Web 2.0 Expo: Data Jujitsu

by October 15, 2011

In his Data Jujitsu: Turning Data Into Product talk at Web 2.0 Expo in New York, DJ Patil talked through the process of turning data into personalized products. Here’s my notes from his talk:

  • Data products need to facilitate an end goal. What does it take to create a data product? Often way too much work and thinking. We need a new approach: data jujitsu.
  • Data Jujitsu takes a big data problem and flips it in a way to create something that people can relate to and get feedback on fast.
  • First consider what data you are going to start with. Is it structured or unstructured?
  • Unstructured data is harder to work with. Open text fields in forms are can cause issues. There are between 4 and 8 thousand variations of IBM and “Software Engineer” in LinkedIn’s database.
  • The fastest way to clean up data is to ask people to fix it for you. You can often do this with suggestions at the point of entry. It is usually 100x cheaper to ask people then to try and process all this information on the server. Turning a big data problem over to users is an example of re-thinking big data problems.

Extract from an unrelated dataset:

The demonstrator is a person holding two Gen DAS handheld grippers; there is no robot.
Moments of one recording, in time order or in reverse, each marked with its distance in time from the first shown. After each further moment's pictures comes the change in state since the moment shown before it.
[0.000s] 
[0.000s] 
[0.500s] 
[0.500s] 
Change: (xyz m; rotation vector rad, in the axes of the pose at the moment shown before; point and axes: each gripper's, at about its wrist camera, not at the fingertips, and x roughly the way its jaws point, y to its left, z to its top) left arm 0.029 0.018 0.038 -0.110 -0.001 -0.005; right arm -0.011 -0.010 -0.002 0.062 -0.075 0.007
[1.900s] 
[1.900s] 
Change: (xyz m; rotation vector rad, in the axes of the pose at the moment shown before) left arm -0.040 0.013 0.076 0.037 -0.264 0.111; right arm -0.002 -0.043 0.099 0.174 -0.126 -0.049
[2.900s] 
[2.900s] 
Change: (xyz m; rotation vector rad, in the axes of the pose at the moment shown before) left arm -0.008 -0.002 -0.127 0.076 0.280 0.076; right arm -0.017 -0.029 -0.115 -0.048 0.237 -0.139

  • Build the easy products first. Collaborative filters are the easiest to make. Collaborative filters drive page views: 3-12 times page view lift by eliminating dead ends.
  • Give data back, take the data and present it back in useful ways.

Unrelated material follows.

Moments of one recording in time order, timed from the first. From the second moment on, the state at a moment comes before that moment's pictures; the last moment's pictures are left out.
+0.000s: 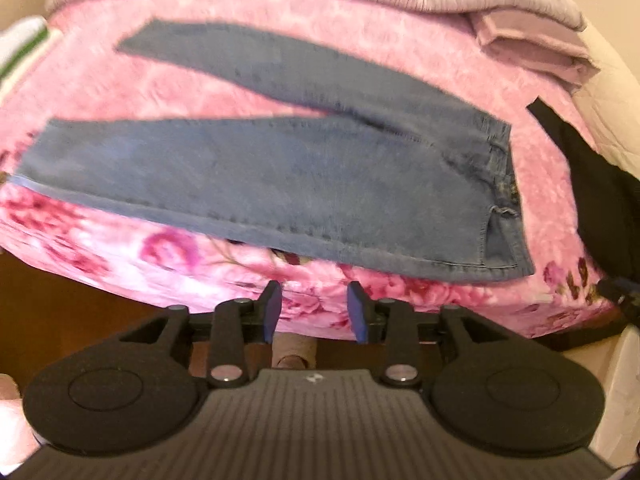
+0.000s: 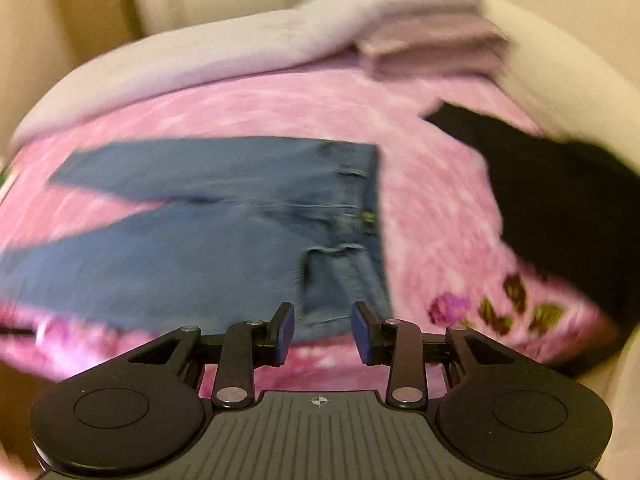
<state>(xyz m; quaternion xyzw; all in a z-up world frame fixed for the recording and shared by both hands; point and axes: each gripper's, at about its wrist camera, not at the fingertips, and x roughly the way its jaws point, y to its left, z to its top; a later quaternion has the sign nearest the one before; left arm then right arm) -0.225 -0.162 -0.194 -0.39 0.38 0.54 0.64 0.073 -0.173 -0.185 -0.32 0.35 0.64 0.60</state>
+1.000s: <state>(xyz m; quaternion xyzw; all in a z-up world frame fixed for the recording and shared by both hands) -0.261 -0.282 -0.102 -0.32 0.38 0.59 0.63 0.038 -0.253 -0.133 -0.34 0.42 0.64 0.55</state>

  • Avoid data vomit. When there’s too much data on the page, it paralyzes users. The amount of data on a page is inversely proportional to how much people interact with it. The richer the environment, the greater the paralysis is.
  • Move people through a data product lifecycle: incrementally across data vs. all at once.
  • Data products are hard to budge when they get into a user’s lifecycle. For example, your shopping recommendations get stuck in a particular category. How do you un-budge them?
  • Set user expectations: grace of failure can be managed. Data products should not set themselves up as overloads. Set the expectation that data products can be tuned.
  • LinkedIn put a social twist on job recommendations but allowing friends to forward job referrals to others. This took the burden off the system to get everything right.
  • Get lots of people to look at the data and report back crappy results. You need a graceful fail-out to cover situations where you’ve guessed wrong.
  • Know when you need to move your lightweight testing to a full-blown suite of technologies. When you have a hit, build serious support for it. Know when to leave the jujitsu behind.